Lovćen National Park
Directly behind Kotor is Mt Lovćen (1749m, pronounced ‘lov·chen’), the black mountain that gave Crna Gora (Montenegro) its name (crna/negro means ‘black’, gora/monte means ‘mountain’ in Montenegrin and Italian respectively). This locale occupies a special place in the hearts of all Montenegrins.
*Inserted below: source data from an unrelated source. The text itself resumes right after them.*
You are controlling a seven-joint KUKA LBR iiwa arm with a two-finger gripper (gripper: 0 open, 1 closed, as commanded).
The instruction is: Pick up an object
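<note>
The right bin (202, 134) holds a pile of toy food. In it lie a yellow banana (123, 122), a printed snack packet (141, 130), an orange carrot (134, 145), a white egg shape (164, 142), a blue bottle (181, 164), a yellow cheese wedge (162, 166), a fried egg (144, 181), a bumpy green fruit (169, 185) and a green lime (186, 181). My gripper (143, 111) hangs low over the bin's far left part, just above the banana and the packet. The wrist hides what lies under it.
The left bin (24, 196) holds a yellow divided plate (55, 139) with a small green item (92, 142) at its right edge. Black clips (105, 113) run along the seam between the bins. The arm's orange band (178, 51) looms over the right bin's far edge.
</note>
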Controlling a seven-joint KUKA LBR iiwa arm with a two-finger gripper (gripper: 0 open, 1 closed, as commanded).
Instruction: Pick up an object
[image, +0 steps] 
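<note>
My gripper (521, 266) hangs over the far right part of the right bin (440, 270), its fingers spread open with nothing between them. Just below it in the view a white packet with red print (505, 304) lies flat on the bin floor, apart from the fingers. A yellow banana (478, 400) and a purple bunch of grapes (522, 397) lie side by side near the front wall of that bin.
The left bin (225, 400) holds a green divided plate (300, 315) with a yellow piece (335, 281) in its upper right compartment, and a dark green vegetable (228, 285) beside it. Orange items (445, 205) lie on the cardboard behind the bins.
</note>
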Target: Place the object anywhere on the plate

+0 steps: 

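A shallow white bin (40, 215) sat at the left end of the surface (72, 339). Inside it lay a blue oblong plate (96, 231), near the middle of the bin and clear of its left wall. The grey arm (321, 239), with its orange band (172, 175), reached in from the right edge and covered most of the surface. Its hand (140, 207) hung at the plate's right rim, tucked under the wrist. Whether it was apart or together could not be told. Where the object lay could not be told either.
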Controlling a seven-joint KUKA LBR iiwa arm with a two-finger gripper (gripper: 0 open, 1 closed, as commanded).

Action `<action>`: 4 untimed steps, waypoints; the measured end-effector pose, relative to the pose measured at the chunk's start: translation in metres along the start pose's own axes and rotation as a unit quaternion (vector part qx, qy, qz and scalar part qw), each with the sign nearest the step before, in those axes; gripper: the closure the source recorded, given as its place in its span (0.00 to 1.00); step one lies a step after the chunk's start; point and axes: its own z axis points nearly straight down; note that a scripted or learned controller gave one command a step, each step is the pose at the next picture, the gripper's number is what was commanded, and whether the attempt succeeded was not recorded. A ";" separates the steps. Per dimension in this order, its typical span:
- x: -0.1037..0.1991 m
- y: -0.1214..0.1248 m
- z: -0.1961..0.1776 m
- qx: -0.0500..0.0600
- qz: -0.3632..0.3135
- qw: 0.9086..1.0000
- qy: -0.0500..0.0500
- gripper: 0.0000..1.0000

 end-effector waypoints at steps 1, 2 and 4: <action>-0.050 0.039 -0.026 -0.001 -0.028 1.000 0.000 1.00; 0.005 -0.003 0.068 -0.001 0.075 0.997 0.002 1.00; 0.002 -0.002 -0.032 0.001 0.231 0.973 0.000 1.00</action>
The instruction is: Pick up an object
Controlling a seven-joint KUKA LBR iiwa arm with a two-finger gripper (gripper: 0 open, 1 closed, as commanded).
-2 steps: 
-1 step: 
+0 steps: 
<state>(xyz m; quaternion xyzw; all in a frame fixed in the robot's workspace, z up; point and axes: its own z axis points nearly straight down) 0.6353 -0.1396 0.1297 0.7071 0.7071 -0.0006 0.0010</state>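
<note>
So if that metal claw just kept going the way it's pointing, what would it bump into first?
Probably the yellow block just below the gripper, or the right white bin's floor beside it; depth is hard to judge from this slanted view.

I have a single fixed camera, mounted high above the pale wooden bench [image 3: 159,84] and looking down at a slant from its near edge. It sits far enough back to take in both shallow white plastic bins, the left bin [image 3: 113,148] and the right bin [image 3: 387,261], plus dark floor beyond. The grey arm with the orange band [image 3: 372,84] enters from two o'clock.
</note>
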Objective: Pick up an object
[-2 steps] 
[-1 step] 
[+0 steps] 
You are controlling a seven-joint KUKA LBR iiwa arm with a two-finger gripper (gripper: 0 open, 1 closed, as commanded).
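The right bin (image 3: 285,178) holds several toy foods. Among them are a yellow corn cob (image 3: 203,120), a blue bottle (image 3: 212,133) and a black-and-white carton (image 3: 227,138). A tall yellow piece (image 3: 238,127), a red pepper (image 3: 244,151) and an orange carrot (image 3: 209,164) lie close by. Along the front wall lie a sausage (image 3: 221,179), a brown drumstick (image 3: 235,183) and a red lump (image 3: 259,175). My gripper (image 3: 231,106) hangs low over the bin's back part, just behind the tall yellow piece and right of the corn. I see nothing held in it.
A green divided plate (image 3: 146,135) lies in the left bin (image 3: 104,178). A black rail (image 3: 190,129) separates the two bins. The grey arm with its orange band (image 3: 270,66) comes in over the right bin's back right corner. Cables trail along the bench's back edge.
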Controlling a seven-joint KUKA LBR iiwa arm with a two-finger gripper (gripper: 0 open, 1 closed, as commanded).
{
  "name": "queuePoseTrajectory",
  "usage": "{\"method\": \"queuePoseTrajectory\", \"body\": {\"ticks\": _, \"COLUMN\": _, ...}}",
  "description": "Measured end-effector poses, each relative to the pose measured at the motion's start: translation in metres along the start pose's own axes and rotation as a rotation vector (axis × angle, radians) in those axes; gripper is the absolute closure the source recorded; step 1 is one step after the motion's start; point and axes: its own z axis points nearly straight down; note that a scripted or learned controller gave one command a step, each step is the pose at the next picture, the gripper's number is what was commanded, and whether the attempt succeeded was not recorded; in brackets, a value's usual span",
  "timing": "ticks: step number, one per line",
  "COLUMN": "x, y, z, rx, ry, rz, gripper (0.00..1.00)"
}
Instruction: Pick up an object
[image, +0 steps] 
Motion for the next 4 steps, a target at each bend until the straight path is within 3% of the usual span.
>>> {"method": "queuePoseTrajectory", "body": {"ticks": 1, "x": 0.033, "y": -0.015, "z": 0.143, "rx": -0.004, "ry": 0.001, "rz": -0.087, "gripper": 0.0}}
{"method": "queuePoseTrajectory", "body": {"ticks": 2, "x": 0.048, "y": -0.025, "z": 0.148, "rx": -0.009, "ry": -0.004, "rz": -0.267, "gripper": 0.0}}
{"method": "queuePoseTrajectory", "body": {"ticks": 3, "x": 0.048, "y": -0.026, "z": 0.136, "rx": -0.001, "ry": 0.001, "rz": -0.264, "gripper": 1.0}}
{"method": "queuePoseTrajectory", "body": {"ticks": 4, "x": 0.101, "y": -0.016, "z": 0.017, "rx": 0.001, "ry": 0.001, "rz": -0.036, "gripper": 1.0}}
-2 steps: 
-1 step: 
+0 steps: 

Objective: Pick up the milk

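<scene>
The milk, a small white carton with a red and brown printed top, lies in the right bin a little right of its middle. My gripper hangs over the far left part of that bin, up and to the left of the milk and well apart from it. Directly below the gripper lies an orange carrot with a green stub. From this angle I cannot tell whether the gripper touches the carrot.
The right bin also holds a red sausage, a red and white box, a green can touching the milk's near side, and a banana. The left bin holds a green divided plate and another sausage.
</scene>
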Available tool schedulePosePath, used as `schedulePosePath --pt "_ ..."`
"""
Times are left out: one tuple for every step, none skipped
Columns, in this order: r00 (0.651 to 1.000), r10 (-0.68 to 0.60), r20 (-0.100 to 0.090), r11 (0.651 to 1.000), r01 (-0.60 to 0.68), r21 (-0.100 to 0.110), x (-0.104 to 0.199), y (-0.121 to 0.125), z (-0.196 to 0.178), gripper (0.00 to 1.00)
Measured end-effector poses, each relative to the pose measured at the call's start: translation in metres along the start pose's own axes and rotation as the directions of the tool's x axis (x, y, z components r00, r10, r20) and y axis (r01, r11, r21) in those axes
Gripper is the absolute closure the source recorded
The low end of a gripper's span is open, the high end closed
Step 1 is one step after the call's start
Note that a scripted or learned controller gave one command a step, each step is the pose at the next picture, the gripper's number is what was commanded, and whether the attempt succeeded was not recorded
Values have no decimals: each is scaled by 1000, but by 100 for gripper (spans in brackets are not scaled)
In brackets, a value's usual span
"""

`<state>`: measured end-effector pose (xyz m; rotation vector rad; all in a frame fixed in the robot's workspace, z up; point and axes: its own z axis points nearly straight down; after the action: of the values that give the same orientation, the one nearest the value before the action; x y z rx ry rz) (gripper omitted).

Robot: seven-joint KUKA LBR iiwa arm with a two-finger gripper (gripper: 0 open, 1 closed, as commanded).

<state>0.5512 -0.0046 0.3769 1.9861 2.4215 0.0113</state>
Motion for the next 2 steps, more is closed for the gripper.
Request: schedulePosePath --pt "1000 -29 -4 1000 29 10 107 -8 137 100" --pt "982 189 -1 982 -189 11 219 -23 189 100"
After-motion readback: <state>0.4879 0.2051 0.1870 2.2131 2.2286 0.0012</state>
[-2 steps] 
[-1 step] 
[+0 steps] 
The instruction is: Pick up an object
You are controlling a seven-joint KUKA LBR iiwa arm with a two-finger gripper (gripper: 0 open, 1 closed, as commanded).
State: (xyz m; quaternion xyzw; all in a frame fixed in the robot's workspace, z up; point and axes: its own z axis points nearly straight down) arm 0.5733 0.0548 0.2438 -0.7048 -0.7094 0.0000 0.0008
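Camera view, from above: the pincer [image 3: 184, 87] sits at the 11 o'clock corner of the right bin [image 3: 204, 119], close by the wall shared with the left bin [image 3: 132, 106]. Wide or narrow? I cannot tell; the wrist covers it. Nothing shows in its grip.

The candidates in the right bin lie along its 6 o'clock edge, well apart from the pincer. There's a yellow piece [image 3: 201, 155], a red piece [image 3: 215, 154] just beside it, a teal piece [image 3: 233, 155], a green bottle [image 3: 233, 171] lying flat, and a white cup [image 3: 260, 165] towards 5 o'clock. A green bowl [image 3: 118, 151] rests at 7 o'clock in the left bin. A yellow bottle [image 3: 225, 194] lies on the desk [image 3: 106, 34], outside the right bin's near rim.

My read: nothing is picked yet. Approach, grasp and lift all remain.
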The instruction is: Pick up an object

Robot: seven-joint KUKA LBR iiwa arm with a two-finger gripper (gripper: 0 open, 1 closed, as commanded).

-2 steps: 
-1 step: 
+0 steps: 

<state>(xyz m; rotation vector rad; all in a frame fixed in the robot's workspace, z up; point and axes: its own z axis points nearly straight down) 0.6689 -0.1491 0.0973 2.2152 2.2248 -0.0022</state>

Biogradska Gora National Park
Nestled within the Bjelasica mountain range, this pretty national park has as its heart 1600 hectares of virgin woodland – one of Europe’s last three remaining primeval forests. King Nikola is to thank for its survival; on a visit in 1878 he was so taken by the beauty of Lake Biograd (Biogradsko jezero) that the locals gifted him the land and he ordered it to be preserved.
Lake Skadar National Park
The Balkans’ largest lake, dolphin-shaped Skadar has its tail and two-thirds of its body in Montenegro and its nose in Albania. Covering between 370 and 550 sq km (depending on the time of year), it’s one of the most important reserves for wetland birds in Europe.
Durmitor National Park
Magnificent scenery ratchets up to stupendous in this national park, where ice and water have carved a dramatic landscape from the limestone. Forty-eight peaks soar to over 2000m in altitude, with the highest, Bobotov Kuk, reaching 2523m. From December to March Durmitor is a major ski resort, while in summer it’s a popular place for hiking, rafting and other active pursuits.